## Work request
Scan the entries below. Report each line where the string "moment" occurs.

Extracted data entries:
---

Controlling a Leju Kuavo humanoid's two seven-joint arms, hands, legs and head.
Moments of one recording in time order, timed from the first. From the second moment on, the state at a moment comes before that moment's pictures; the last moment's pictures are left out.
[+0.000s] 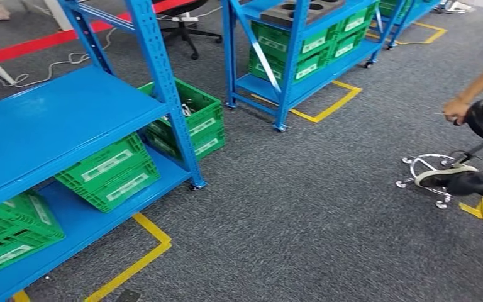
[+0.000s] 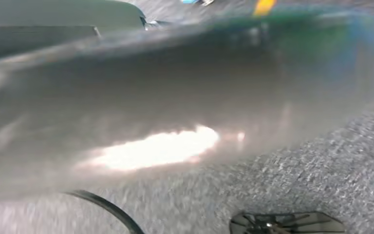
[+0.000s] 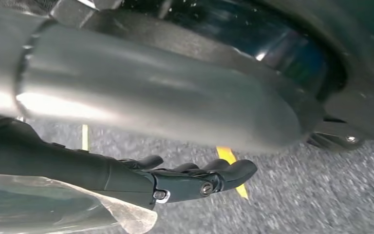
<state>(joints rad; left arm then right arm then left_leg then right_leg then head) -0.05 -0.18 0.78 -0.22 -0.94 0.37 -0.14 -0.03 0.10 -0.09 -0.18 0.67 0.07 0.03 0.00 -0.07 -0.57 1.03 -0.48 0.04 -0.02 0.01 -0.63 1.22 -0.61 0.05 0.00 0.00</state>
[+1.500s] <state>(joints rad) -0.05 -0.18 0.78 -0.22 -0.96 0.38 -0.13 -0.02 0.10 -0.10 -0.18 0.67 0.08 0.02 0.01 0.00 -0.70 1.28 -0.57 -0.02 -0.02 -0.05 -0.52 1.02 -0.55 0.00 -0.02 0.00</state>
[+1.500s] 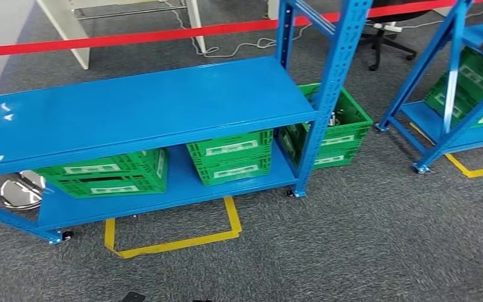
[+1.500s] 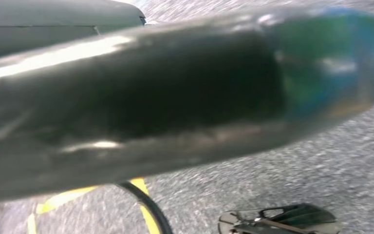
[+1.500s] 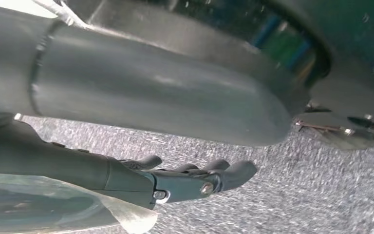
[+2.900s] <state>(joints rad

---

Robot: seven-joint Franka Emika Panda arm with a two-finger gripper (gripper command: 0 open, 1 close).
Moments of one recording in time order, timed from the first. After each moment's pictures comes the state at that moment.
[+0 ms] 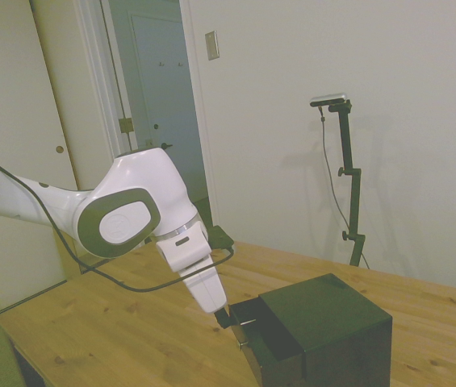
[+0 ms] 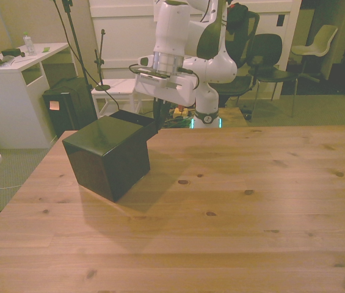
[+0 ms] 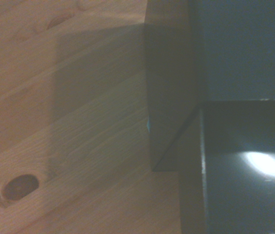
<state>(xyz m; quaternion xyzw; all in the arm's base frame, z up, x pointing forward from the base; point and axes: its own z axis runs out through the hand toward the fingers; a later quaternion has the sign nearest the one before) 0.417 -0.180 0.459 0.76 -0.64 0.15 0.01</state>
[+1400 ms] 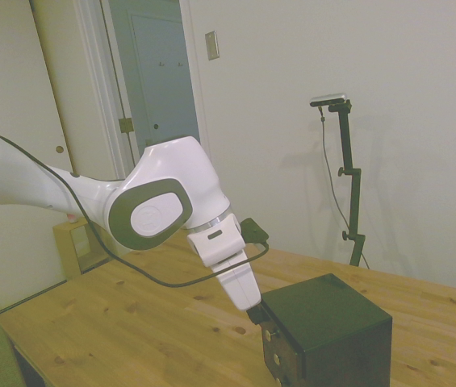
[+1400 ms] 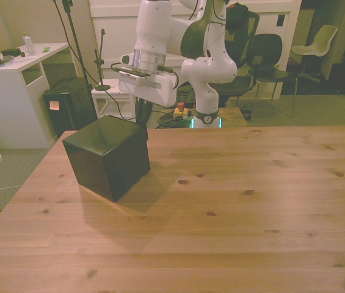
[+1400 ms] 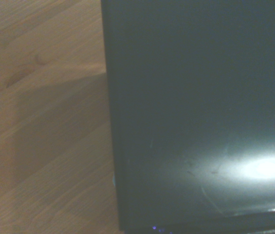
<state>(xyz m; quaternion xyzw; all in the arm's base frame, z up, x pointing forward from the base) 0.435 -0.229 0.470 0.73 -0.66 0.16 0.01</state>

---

## Answer to the exercise
Moments of one recording in time order, timed from the first. From the second moment on, the state at a moment comes before that moment's pictures; the last moment's pictures are left out.
Moments of one recording in time order, timed from the first. After each moment's pictures comes the state at that moment.

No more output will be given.